Namun, pernikahanya tidak berlangsung lama. Belum genap satu tahun suami sirinya menghilang entah kemana. Padahal saat belum menghilang suaminya selalu datang seminggu sekali ke rumah untuk menemui dan memberi uang belanja.
’’Lumayan dari pernikahan itu saya bisa pasang keramik rumah ibu, karena awalnya baik sama saya dan keluarga,” ujarnya lirih sambil menyisir rambutnya.
Setelah kedua suaminya meninggalkan NS, dia lalu memilih melayani tamu yang datang ke rumah atau melayani tamu yang memanggilnya ke luar rumah.

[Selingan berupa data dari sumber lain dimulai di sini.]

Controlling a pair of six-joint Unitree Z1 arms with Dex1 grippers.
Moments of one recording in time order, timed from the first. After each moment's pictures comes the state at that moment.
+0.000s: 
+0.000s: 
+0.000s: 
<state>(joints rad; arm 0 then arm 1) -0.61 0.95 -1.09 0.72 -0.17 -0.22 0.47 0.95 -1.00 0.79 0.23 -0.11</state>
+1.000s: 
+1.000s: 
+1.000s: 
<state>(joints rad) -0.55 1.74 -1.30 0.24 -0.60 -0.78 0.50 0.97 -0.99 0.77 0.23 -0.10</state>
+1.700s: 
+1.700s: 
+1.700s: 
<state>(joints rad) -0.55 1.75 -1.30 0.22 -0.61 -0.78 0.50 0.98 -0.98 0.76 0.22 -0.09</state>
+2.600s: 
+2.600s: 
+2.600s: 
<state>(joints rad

Dia memasang tarif Rp 300 ribu untuk sekali ‘main’, dan Rp 1 juta apabila ingin bermalam bersamanya. Harga itu bersih tanpa harus membayar sewa kamar dan tukang parkir. Bahkan, jika beruntung pria hidung belang akan mendapatkan makan gratis apabila datang saat jam makan tiba.
Namun, NS akan memasang tarif tinggi apabila dia diajak ke luar Dusun Cinta. Yakni, Rp 500 ribu untuk 90 menit, dan Rp 1,5 juta untuk bermalam bersama dengan NS.
Tarif NS akan berubah saat ada orang yang akan menikahinya secara siri. NS meminta mahar untuk siapa saja pria yang akan menjadi suami sirinya senilai Rp 10 juta, dan uang Rp 5 juta setiap bulannya untuk makan dia bersama keluarganya.
Petugas dan Perangkat Desa Tidak Peduli
Banyak praktik prostitusi di Dusun Cinta ternyata tidak lepas dari pembiaran aparat desa dan polisi setempat. Pihak Desa enggan memberi komentar dengan banyaknya perempuan yang dijadikan istri siri oleh pejabat dan pengusaha asal Bandung dan Jakarta. ’
’Saya tidak mau berkomentar masalah itu,” ujar salah satu perangkat Desa Blimbing yang enggan menyebutkan namanya.
Tidak hanya perangkat desa, petugas keamananpun enggan berkomentar. Mereka berasalan itu bukan wewenang mereka untuk berkomentar.
’’Saya takut salah kalau ngomong. Silakan mas tanya ke polres saja,” ujar salah seorang anggota Polsek Pegaden Barat.
Dari informasi yang dihimpun, Dusun Cinta dihuni oleh 500 warga. Kebanyakan warga setempat bekerja sebagai petani dan perantau.
Kondisi Dusun Cinta sama seperti daerah di Subang lainya. Hamparan padi hijau di sawah yang berada di pinggir jalan masuk, menjadi tanda kesuburan warga sekaligus mencirikan desa tersebut sebagai salah satu penghasil padi.